» **Exercise details**: The whole listing, except its pictures, is to be repeated exactly.

» **Given material**:
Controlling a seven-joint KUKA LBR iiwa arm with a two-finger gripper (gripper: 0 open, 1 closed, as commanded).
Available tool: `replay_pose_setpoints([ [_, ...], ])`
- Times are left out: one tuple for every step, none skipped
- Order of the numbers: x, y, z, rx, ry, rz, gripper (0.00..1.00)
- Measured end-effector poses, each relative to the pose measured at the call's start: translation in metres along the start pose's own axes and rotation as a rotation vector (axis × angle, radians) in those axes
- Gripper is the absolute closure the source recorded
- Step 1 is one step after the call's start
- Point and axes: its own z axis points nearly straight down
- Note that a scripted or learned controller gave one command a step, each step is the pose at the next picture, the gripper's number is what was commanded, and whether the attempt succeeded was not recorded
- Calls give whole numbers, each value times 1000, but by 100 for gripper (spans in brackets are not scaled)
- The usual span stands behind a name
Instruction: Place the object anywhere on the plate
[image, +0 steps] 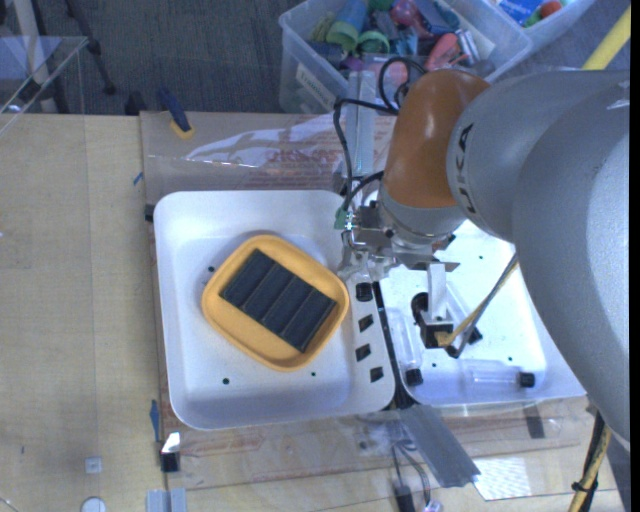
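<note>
Gripper (378, 262) position: over the shared rim between the two bins, toward the rear, hanging from the arm (540, 150) that enters from the right. Gripper state: cannot be told, as the wrist housing and orange band (425, 130) cover it from above.

Left bin (178, 330): contains the plate (222, 300), which is yellow and squarish with rounded corners. It lies flat near the bin's centre, turned at an angle to the walls. A dark ridged slab (280, 295) covers the plate's middle, inside the yellow border. Whether the slab is a loose thing or part of the plate cannot be told.

Right bin (500, 320): largely covered by the arm. A clear tube (485, 378) with a black end (525, 380) lies flat near the front wall, well apart from the plate and clear of the gripper.

Shared rim: carries a row of small black squares (364, 323).

Behind the bins: a clear tub (300, 60) of coloured items
</note>
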Motion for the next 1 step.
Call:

» **Written solution**:
Controlling a seven-joint KUKA LBR iiwa arm with a two-finger gripper (gripper: 0 open, 1 closed, as commanded).
Available tool: `replay_pose_setpoints([ [_, ...], ])`
- Times are left out: one tuple for every step, none skipped
- Order of the numbers: x, y, z, rx, ry, rz, gripper (0.00..1.00)
- Measured end-effector poses, each relative to the pose measured at the call's start: translation in metres along the start pose's own axes and rotation as a rotation vector (axis × angle, radians) in those axes
- Gripper is the absolute closure the source recorded
- Step 1 is one step after the call's start
- Point and axes: its own z axis points nearly straight down
- Note that a scripted or learned controller gave one command a step, each step is the pose at the next picture, the gripper's number is what was commanded, and whether the attempt succeeded was not recorded
- Calls give whole numbers, each value times 1000, but by 100 for gripper (spans in brackets are not scaled)
- The usual span stands behind a name
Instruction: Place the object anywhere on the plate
[image, +0 steps] 
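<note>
Gripper (378, 262) position: over the shared rim between the two bins, toward the rear, hanging from the arm (540, 150) that enters from the right. Gripper state: cannot be told, as the wrist housing and orange band (425, 130) cover it from above.

Left bin (178, 330): contains the plate (222, 300), which is yellow and squarish with rounded corners. It lies flat near the bin's centre, turned at an angle to the walls. A dark ridged slab (280, 295) covers the plate's middle, inside the yellow border. Whether the slab is a loose thing or part of the plate cannot be told.

Right bin (500, 320): largely covered by the arm. A clear tube (485, 378) with a black end (525, 380) lies flat near the front wall, well apart from the plate and clear of the gripper.

Shared rim: carries a row of small black squares (364, 323).

Behind the bins: a clear tub (300, 60) of coloured items
</note>
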Motion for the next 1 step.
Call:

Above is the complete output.